- [What is required] Write out exactly, and only, the lines below from the line with "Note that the" through the line with "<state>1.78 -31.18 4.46"; pictures do not belong in the copy.

*** Opening of Information provided ***

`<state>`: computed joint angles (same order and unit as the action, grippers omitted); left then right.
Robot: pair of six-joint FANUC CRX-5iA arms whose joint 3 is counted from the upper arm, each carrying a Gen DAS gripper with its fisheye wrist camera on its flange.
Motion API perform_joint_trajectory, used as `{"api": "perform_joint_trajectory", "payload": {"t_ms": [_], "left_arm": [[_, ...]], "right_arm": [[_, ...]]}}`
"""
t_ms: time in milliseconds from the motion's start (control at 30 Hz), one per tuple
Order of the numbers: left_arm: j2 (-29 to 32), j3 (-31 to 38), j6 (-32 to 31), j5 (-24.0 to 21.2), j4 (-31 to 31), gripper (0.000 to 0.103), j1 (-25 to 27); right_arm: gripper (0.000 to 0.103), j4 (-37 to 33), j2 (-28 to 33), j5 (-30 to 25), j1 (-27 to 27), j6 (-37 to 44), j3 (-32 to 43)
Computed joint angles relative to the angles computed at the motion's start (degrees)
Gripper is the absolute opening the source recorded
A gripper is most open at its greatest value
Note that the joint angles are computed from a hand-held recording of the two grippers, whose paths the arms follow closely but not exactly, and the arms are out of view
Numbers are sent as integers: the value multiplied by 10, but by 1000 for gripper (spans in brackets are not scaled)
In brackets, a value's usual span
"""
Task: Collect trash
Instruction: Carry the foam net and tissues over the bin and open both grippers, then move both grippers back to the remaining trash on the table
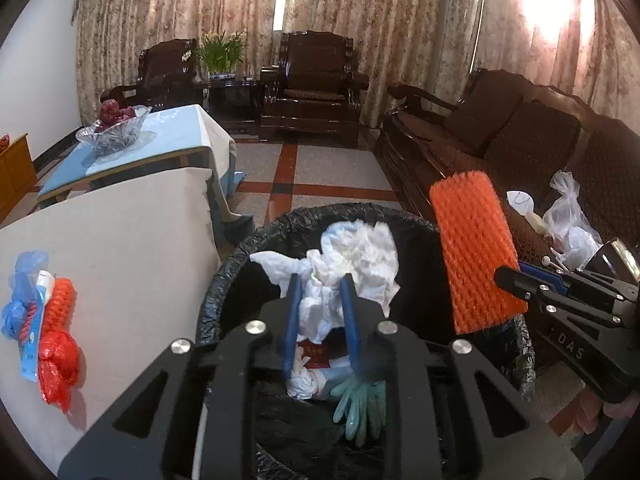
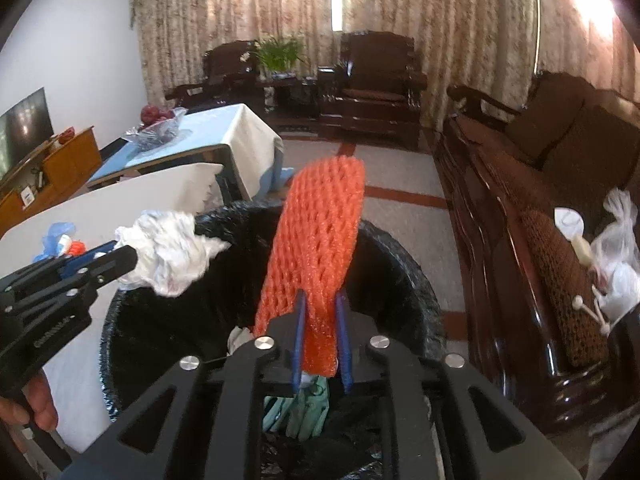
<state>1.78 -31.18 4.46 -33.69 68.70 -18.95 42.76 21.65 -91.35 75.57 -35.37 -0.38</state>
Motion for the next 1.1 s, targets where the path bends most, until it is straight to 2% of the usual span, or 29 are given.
{"api": "perform_joint_trajectory", "payload": {"t_ms": [33, 67, 100, 133, 167, 200, 267, 300, 333, 433, 633, 800, 1100], "left_arm": [[1, 0, 2, -1, -4, 26, 1], [1, 0, 5, -1, -8, 31, 2], [1, 2, 10, -2, -10, 43, 2], [2, 3, 13, -4, -11, 50, 4], [2, 3, 14, -6, -10, 52, 5], [2, 4, 19, -6, -13, 56, 9], [0, 6, 25, -5, -14, 62, 14], [-1, 5, 25, -4, -9, 69, 15], [-6, 1, 18, 5, 3, 78, 19], [-18, -8, -2, 29, 28, 85, 31], [-28, -4, -7, 50, 34, 87, 90], [-34, 0, 1, 72, 35, 87, 145], [-18, 22, 37, 100, 0, 87, 243]], "right_arm": [[19, -4, -2, 2, 0, -5, -4], [34, -7, -5, 3, 1, -9, -10], [42, -10, -7, 5, 1, -13, -12], [58, -12, -5, 2, 1, -16, -11], [67, -14, -2, -6, 2, -19, -8], [71, -14, 4, -15, 2, -17, 1], [95, -21, 19, -46, 2, -15, 22], [98, -22, 24, -59, 2, -14, 30], [97, -20, 30, -70, 2, -13, 36], [97, -10, 29, -58, 0, -7, 39], [97, 39, 53, -25, -14, 25, 69], [97, 90, 93, 31, -38, 77, 123], [97, 152, 199, 143, -81, 201, 275]]}}
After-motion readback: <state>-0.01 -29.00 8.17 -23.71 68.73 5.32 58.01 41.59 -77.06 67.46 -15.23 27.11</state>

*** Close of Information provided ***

- [Task response]
Note that the joint angles are computed from a hand-held recording of the two grippers, whose paths the arms follow closely but not exactly, and the arms are out of view
Numbers are sent as integers: the value multiplied by 10, but by 1000 for gripper (spans in brackets are not scaled)
In brackets, a value's usual span
"""
Task: Collect trash
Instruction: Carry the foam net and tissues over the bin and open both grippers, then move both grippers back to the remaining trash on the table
<state>1.78 -31.18 4.46 -33.69 68.70 -18.95 42.76 21.65 -91.35 75.57 -35.37 -0.38</state>

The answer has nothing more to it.